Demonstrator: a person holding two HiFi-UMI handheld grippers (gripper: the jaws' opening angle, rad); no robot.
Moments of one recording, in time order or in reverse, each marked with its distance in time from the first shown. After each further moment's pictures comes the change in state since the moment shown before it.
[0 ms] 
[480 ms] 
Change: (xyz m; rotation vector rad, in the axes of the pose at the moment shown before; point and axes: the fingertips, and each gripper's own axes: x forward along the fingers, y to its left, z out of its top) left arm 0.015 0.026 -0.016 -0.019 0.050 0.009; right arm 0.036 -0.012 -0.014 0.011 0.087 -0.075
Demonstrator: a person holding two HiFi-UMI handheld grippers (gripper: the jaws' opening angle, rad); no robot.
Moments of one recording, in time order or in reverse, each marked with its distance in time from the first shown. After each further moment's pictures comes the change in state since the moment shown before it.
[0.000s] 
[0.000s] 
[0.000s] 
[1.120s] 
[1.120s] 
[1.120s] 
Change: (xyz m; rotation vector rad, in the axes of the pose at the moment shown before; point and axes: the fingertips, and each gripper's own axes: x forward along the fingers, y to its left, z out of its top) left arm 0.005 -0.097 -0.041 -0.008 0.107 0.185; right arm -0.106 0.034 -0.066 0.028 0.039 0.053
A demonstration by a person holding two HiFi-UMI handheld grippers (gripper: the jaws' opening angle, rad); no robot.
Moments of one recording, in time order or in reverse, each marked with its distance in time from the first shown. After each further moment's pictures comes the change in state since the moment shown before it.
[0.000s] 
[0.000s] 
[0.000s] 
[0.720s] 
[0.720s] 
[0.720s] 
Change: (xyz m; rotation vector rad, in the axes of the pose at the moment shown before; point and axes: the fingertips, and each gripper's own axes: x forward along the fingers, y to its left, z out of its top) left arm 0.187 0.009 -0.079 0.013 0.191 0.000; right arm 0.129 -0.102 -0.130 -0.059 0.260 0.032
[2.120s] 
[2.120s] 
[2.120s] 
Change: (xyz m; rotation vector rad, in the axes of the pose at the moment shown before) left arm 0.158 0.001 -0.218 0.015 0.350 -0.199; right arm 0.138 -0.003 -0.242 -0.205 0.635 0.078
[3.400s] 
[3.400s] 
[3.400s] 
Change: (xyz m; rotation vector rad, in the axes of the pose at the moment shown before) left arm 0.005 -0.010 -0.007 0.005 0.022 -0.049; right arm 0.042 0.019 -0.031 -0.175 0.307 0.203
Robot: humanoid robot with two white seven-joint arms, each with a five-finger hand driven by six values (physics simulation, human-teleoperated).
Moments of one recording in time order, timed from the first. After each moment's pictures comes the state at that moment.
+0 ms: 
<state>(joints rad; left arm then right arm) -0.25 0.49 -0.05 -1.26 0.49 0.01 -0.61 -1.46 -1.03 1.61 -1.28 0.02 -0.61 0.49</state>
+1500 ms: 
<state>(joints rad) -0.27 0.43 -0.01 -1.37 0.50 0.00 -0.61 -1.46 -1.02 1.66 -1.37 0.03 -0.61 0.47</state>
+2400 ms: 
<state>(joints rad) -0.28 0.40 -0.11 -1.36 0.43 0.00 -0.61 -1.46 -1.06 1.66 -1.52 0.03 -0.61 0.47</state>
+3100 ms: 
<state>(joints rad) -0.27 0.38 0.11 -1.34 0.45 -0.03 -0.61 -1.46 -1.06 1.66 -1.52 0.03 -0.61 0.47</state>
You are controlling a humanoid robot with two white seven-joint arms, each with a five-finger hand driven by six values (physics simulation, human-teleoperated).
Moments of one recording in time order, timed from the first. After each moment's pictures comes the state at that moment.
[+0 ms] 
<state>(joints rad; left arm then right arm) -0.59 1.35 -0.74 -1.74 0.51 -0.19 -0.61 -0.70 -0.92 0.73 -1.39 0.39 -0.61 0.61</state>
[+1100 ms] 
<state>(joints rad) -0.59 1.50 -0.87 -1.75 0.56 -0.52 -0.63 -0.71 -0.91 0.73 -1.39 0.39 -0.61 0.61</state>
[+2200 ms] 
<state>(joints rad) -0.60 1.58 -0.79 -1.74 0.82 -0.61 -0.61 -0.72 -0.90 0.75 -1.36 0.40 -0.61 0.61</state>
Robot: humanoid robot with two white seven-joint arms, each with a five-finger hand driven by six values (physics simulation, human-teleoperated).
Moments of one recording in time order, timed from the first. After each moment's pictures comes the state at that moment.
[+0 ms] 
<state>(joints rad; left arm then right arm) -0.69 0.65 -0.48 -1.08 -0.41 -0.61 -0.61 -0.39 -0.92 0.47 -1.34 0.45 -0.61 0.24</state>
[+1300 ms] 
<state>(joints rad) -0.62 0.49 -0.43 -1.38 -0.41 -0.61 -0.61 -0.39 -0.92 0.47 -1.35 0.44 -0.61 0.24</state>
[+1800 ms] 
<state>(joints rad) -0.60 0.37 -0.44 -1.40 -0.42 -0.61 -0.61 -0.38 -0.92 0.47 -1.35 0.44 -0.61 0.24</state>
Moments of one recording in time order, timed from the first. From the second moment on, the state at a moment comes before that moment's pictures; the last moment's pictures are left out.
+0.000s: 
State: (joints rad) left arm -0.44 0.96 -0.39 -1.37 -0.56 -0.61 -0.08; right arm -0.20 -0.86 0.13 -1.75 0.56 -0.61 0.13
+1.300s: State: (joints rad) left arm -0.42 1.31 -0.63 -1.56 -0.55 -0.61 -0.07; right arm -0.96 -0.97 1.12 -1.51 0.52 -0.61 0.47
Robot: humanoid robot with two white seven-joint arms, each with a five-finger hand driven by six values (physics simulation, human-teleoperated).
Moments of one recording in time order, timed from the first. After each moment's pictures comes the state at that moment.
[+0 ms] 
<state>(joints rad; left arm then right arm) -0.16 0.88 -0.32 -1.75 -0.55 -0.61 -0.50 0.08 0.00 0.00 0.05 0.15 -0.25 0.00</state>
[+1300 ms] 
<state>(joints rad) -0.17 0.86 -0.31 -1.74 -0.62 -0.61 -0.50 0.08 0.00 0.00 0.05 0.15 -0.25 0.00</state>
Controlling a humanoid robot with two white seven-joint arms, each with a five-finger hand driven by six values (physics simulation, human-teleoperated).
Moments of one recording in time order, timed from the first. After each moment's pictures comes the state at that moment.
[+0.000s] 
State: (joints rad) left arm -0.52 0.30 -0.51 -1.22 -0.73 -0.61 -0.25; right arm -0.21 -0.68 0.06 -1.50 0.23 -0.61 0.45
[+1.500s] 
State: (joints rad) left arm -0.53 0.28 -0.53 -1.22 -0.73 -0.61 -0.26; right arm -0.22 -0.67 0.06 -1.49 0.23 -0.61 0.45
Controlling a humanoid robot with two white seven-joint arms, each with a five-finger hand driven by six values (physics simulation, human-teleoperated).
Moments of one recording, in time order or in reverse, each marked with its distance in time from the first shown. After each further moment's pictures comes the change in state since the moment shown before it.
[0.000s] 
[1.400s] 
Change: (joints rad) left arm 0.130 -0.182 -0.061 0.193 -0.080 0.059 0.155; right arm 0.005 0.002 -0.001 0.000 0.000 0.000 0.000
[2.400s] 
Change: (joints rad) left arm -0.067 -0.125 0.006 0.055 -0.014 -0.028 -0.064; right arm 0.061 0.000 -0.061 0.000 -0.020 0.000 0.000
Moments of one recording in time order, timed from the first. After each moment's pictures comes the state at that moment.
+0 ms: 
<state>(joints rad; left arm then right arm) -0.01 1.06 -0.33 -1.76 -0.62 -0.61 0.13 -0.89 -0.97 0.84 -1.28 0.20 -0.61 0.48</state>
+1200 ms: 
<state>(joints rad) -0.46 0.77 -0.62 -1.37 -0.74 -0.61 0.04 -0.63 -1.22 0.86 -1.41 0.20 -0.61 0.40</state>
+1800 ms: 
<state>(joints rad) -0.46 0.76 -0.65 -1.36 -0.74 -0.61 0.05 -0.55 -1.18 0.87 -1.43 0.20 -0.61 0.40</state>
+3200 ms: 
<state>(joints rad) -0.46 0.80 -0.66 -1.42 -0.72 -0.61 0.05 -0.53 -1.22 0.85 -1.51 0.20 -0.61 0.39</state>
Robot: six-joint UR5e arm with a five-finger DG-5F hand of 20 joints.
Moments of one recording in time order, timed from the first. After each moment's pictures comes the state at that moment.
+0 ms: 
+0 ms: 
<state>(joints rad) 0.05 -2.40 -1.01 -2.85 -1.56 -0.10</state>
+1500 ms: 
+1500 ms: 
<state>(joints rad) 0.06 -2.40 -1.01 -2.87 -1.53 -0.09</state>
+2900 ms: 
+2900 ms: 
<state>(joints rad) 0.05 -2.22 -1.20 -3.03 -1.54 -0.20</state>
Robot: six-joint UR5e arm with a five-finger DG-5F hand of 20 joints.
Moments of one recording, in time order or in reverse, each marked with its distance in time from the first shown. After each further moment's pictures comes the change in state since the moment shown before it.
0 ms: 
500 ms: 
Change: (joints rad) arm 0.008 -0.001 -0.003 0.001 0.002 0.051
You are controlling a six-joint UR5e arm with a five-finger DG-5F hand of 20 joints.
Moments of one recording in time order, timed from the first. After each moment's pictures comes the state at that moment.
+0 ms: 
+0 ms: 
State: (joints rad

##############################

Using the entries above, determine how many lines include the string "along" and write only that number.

EXERCISE RESPONSE: 3